The film has been made into fodder for teenage girls, and though the potential to elevate the material for a wider audience exists, it wasn’t explored. Meyer’s vamps are the girliest they could be: They’re fangless vegetarians, who, instead of burning up in sunlight, sparkle as if dusted with glitter. It doesn’t hurt that they look like models, either. And yeah, so like, have you seen how cute Robert Pattinson is? Oh my god, like seriously. I needed to chillax after seeing the movie because he was like so hot! I mean, like, everybody’s talking about him. And when he like, looks at Bella, his eyes are like totally dreamy. Totally.

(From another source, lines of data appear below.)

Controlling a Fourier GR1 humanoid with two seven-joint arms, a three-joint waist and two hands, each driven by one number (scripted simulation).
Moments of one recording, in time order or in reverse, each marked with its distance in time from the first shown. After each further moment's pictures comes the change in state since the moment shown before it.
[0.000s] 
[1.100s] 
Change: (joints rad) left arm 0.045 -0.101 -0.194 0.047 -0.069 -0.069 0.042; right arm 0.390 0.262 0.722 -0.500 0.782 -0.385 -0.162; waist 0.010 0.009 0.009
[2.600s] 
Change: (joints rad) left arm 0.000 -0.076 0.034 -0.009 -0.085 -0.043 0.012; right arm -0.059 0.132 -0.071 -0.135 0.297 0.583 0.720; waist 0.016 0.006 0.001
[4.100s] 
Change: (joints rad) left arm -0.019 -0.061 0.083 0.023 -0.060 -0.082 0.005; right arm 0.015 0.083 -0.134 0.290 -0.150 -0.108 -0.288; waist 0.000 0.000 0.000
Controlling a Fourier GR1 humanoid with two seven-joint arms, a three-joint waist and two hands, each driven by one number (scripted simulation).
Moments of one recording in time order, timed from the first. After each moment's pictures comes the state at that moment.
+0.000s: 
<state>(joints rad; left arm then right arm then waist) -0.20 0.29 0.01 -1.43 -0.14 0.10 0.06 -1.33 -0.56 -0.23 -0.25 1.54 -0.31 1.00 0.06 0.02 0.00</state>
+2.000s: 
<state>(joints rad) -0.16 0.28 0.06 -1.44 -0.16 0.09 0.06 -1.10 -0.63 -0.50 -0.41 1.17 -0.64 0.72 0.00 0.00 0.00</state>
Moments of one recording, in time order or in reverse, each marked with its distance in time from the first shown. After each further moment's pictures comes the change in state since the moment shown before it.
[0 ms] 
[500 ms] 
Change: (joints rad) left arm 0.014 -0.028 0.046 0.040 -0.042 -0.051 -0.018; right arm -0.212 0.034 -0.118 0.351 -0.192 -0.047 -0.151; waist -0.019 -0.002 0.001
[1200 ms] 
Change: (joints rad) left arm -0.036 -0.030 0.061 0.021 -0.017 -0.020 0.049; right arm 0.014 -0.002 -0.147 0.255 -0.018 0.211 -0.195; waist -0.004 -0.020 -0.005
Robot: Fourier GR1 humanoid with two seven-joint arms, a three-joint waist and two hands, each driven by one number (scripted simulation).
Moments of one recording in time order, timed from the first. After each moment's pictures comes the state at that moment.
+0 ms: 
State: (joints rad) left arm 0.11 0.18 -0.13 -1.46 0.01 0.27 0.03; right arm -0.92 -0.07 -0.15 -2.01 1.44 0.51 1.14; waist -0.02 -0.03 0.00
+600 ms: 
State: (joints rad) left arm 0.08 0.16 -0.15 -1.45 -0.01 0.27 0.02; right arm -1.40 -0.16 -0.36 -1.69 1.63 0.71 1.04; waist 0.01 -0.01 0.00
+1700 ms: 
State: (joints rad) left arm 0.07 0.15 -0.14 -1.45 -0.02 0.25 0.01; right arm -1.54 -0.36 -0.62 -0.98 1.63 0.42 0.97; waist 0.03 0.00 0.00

Admittedly, I have not read Meyer’s novels, though everyone says I just have to. What bothers me most about films like Twilight is when fans will tell me, “You really have to read the book to get the movie.” So let me get this straight: In order to appreciate a movie, I have to read the book first? Doesn’t that defeat the purpose of the movie? Shouldn’t the book’s appeal be communicated by the movie without requiring audiences to emotionally recollect the same story on the printed page? Regardless of whether I’ve read the book or not, the movie should convey its characters and storyline within its running time. If it fails to capture those qualities, the adaptation is unsuccessful.

Though director Catherine Hardwicke’s movie shouldn’t be labeled unsuccessful, it’s certainly uneven. Scenes between Stewart and Pattinson include undeniable chemistry; the performers are superbly cast, and their sexual tension shakily visible. Meanwhile, the vampire effects and subplots about clan wars are contrived, more attuned to the triteness of the Blade or Underworld franchises. And by the allusions made throughout the film, that’s the direction this franchise is headed—another vampire vs. werewolf franchise. Perhaps Interview with the Vampire, Buffy the Vampire Slayer, and those like them have exhausted the genre, making any attempt at “freshness” or revival redundant.